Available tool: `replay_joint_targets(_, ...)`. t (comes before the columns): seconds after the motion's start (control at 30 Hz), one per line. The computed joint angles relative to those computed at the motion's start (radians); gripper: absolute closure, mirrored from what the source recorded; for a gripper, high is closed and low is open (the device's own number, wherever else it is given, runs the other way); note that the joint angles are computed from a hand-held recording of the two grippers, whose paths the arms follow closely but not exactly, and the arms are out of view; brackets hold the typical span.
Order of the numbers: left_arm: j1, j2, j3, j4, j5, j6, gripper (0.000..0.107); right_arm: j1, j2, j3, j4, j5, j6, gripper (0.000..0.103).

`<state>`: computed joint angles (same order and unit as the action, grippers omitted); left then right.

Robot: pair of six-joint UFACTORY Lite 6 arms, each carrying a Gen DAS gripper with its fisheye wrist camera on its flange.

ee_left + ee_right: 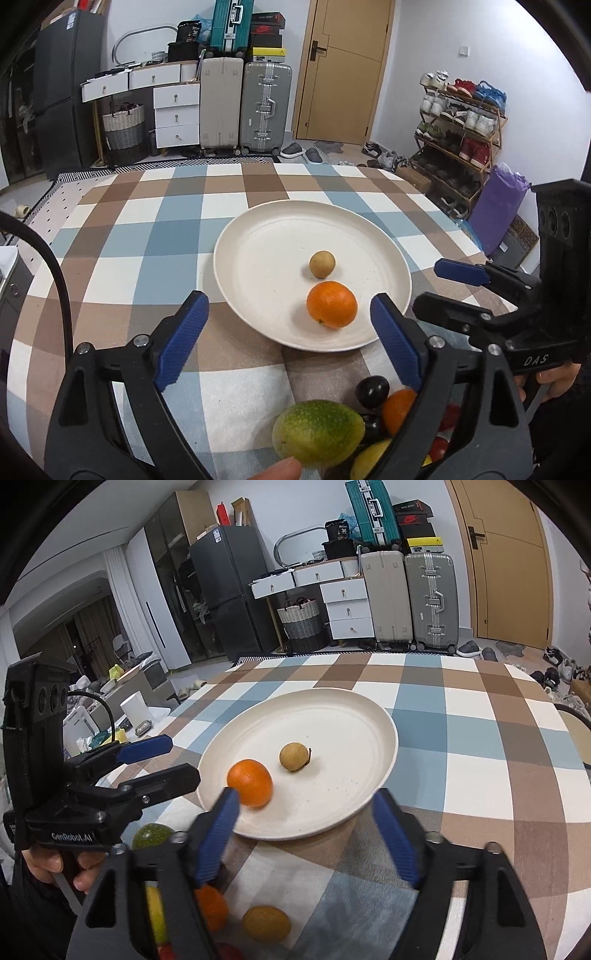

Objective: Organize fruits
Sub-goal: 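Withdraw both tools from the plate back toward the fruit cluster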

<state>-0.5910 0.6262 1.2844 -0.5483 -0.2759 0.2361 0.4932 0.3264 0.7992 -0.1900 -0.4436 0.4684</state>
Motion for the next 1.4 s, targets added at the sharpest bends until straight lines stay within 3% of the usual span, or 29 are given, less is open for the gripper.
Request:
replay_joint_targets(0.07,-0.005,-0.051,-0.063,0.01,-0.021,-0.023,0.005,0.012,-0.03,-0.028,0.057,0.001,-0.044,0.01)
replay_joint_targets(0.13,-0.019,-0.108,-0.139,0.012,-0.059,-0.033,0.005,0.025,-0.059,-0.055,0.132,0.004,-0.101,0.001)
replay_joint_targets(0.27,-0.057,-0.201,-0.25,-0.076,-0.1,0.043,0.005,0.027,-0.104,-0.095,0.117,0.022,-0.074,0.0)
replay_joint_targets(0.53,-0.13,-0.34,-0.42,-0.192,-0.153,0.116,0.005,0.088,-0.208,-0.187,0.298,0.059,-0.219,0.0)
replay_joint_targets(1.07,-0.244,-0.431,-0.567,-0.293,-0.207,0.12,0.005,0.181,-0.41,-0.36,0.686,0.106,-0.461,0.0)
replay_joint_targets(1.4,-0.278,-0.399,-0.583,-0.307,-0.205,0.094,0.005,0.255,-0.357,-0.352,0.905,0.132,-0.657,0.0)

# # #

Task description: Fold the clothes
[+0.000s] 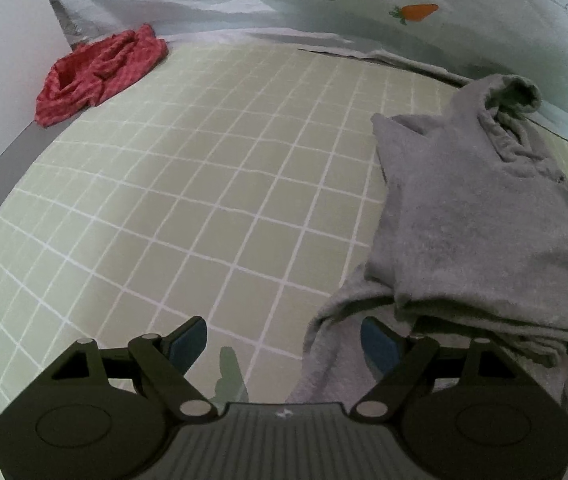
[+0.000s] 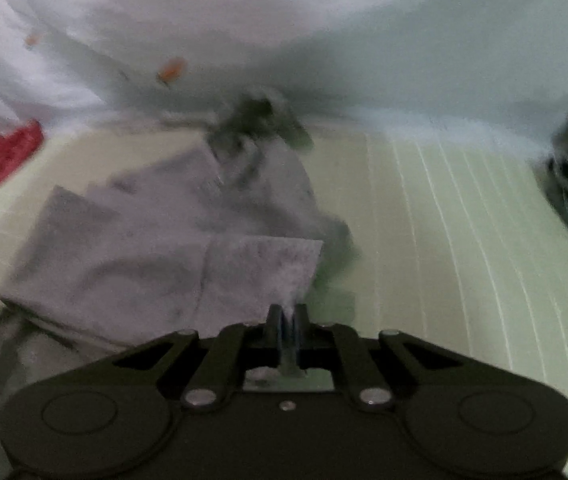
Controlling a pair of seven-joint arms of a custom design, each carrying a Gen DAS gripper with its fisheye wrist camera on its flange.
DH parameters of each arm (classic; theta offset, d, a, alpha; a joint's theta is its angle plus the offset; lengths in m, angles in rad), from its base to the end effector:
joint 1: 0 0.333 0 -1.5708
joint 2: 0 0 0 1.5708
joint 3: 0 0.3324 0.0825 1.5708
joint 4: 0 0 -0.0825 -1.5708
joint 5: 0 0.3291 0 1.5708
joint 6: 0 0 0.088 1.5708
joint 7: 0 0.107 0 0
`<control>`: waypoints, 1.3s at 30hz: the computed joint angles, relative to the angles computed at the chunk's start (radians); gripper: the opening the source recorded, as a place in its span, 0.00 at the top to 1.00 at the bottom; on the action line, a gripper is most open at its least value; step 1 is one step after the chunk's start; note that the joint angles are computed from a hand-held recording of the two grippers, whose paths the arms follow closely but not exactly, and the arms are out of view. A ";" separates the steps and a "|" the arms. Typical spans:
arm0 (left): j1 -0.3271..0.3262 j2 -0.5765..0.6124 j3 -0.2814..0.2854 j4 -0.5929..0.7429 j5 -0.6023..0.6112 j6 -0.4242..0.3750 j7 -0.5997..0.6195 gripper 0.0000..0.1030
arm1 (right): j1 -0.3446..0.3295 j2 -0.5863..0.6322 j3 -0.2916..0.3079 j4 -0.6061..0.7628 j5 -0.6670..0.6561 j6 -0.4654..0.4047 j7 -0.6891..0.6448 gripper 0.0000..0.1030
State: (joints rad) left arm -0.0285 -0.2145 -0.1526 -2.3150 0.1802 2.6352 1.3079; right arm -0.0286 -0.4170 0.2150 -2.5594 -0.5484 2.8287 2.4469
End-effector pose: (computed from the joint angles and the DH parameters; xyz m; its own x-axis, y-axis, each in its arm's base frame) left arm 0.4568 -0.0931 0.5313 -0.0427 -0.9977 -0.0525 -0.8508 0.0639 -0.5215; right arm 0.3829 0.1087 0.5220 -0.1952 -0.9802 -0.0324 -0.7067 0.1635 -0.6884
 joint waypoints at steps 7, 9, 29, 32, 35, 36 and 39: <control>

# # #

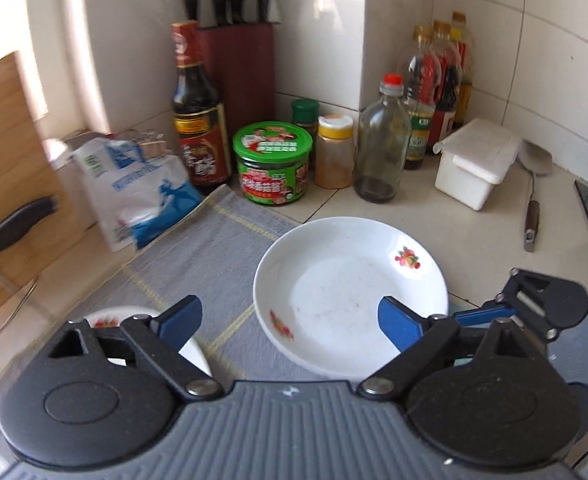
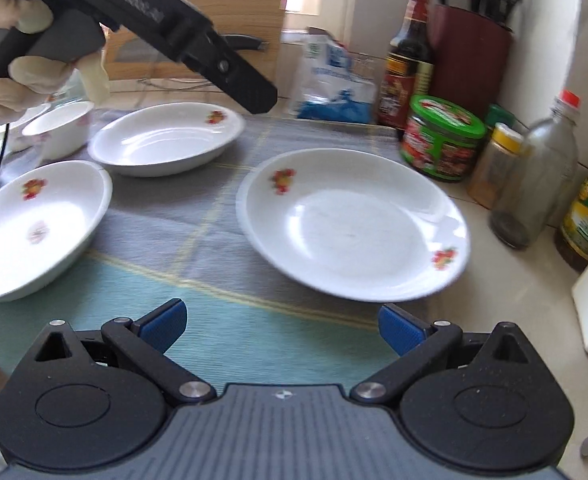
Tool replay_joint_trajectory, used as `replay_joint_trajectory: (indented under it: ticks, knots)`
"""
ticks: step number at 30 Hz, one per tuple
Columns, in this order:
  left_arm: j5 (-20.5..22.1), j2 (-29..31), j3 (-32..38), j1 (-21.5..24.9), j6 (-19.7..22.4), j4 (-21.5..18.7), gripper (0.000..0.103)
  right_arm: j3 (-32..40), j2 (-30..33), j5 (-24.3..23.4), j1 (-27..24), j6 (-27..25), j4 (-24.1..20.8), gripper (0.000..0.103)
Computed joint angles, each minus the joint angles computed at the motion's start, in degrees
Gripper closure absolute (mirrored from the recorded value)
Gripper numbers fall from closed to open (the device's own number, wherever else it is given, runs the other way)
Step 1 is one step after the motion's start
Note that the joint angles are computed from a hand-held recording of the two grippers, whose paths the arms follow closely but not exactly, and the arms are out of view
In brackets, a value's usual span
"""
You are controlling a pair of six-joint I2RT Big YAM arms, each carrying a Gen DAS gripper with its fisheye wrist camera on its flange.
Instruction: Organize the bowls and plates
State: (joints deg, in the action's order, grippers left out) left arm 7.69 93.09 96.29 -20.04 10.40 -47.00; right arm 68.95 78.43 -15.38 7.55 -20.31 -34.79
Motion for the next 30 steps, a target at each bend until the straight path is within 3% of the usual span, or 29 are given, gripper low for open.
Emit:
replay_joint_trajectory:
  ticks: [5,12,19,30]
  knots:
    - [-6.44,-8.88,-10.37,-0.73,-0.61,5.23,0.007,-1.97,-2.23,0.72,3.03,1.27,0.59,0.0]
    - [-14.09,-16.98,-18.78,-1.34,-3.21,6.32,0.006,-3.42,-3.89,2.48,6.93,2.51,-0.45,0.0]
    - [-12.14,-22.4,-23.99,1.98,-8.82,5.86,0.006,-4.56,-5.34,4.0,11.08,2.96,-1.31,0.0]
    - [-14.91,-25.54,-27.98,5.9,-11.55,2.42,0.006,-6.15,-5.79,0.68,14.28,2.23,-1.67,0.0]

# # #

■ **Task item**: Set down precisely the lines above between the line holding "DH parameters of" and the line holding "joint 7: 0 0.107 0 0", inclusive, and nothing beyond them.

■ **Result for this task**:
DH parameters of each arm (classic; theta offset, d, a, alpha; a joint's theta is its angle plus the offset; lengths in m, angles in rad), from its base to the end effector:
joint 1: 0 0.333 0 -1.5708
joint 2: 0 0 0 1.5708
joint 3: 0 0.3324 0.0825 1.5708
joint 4: 0 0 -0.0825 -1.5708
joint 5: 0 0.3291 0 1.5708
joint 6: 0 0 0.088 1.5708
joint 7: 0 0.107 0 0

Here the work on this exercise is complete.